- Developer: Kabam
- Publisher: Disney Interactive Studios
- Director: Daniel Erickson
- Producer: Greg Hill
- Platforms: iOS, Android
- Release: September 10, 2015
- Genre: Action role-playing
- Modes: Single-player, multiplayer

= Star Wars: Uprising =

2015 video game

Star Wars: Uprising was an action role-playing game by Kabam and published by Disney Interactive Studios for iOS and Android. It was released on September 10, 2015. On September 22, 2016, it was announced that all servers would be shutting down on November 17, 2016.

==Plot==
Set shortly after the events of Return of the Jedi, Imperial Governor Adelhard of the Anoat Sector refuses to release his grip, instead locking down the sector to prevent all incoming and outgoing space traffic to keep everyone within and allow him to maintain an iron rule. He refuses to accept the death of Darth Vader and Palpatine as the fall of the Empire, keeping Palpatine's death under wraps. As the Rebel Alliance only has a small presence in the sector, smugglers, assassins, crime lords, nobles and crime cartels form their own rebellion against Adelhard.

==Characters==

| Name | Portrayal | Description |
|---|---|---|
| Dapp | Voice: Steven Blum (Uprising) | "Happy" Dapp is a man that an unnamed smuggler and their sister Riley worked for during the Galactic Empire's Iron Blockade. |
| Riley | Voice: Catherine Taber (Uprising) | Riley is the sister of an unnamed smuggler. They both worked for "Happy" Dapp during the Galactic Empire's Iron Blockade. |

==Gameplay==
Players were able to create avatars and were able to purchase skills and upgrades. They could amass a crew to assist them in battles.
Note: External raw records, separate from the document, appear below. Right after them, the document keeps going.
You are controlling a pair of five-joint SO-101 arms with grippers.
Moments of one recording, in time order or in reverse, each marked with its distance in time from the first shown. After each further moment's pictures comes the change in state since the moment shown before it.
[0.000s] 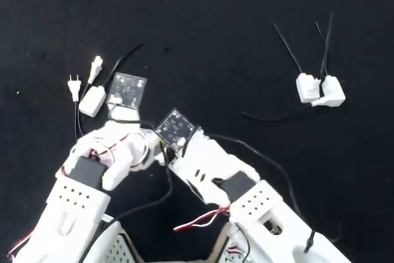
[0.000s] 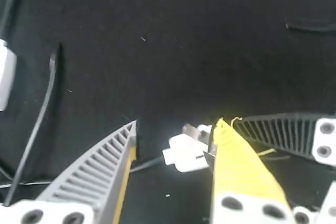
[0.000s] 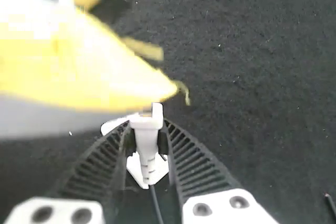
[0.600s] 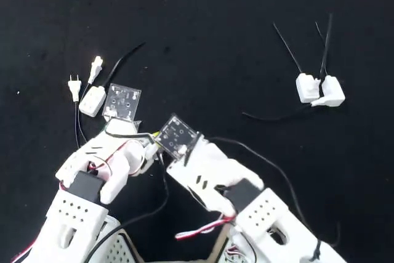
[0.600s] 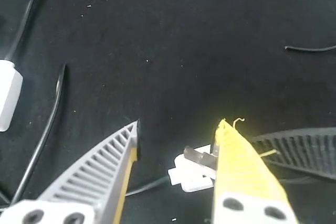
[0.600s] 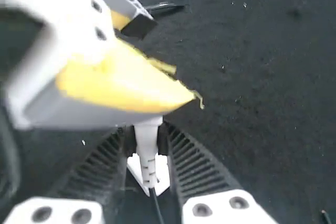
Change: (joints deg) left arm -0.7 -9.4 10.7 -8.3 -1.6; right arm -2.4 -8.9 1.1 3.3 0.0
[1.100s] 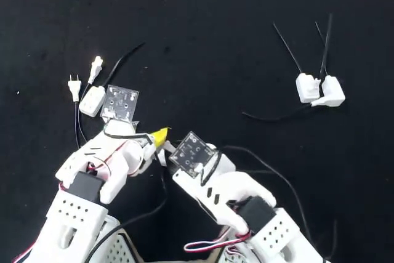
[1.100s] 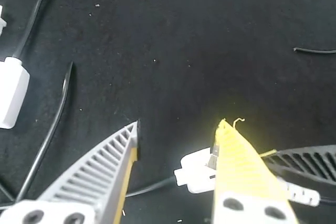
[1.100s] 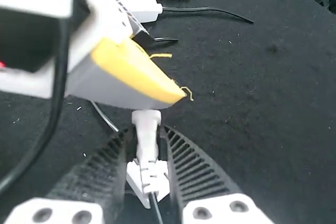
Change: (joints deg) left arm -1.1 -0.5 1.4 -0.8 -0.3; right arm -0.1 -25.7 8.9 7.9 0.1
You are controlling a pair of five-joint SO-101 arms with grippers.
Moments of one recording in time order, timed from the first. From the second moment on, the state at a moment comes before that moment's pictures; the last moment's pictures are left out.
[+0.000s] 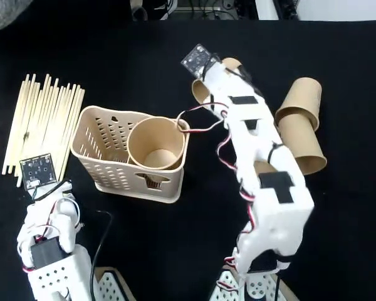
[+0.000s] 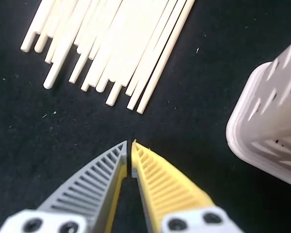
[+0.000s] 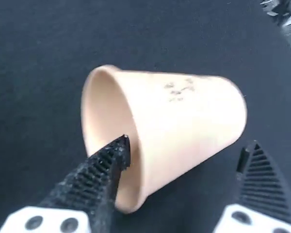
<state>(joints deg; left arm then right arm) -27.6 -104.0 96.3 64.7 -6.3 -5.0 23.0 10.4 22.0 43.8</state>
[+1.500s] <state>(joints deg) -27.6 -104.0 96.3 64.7 -6.3 -14.0 -22.0 -27.1 99.0 26.7</state>
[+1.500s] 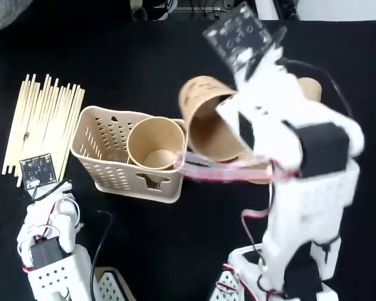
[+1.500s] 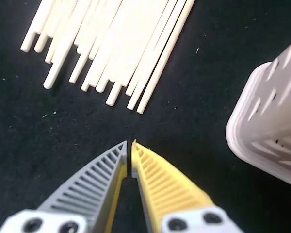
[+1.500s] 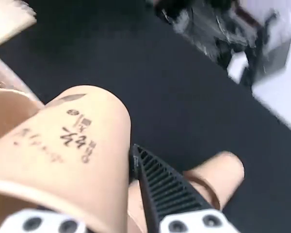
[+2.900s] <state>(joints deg) -27.6 -104.0 96.3 64.7 -6.4 -28.0 -28.2 3.6 79.9 23.4</state>
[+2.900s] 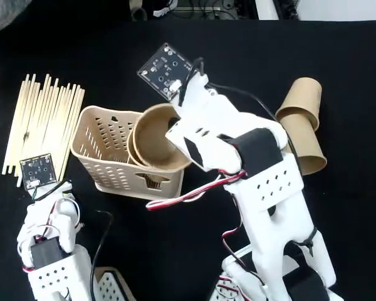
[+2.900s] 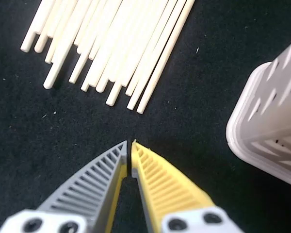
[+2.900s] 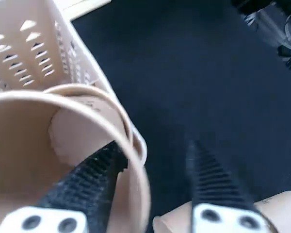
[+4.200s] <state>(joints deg) -27.6 -104.0 96.3 64.7 -6.4 -31.8 -15.3 -12.0 88.2 23.4</state>
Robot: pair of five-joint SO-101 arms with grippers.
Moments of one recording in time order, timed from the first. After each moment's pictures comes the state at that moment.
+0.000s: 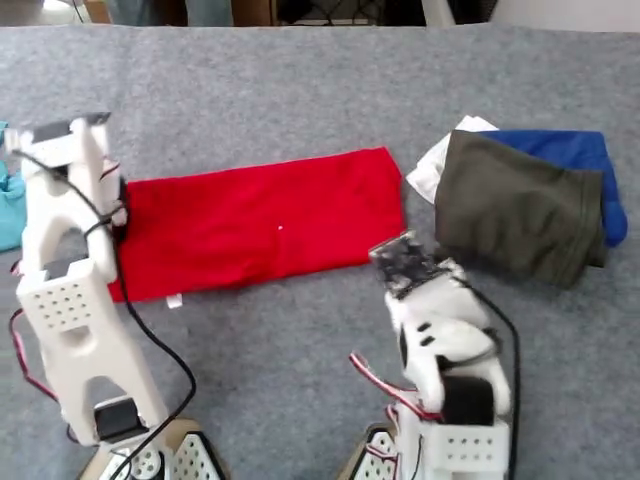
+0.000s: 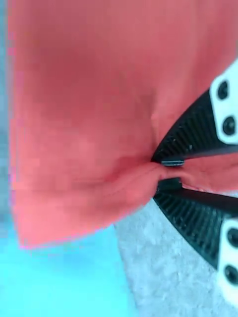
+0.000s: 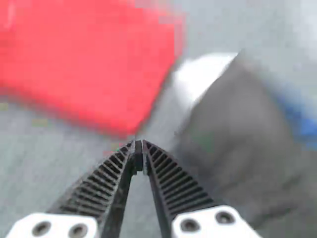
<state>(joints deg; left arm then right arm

The game could be played by up to four players. Playable classes included the Smuggler, Bounty Hunter, Rebel Guerilla, Diplomat, Gambler.

==Reception==
It has a score of 65% on Metacritic. Pocket Gamer awarded it 6 out of 10, saying "There's nothing really wrong with it, but if you were hoping for a Star Wars mobile game with a little more bite than the usual card battlers and tower defence titles, you're going to come away disappointed." IGN awarded it a score of 5.5 out of 10, saying "Star Wars: Uprising boils down to the pursuit of upgradeable stuff administered through simple action and scant story."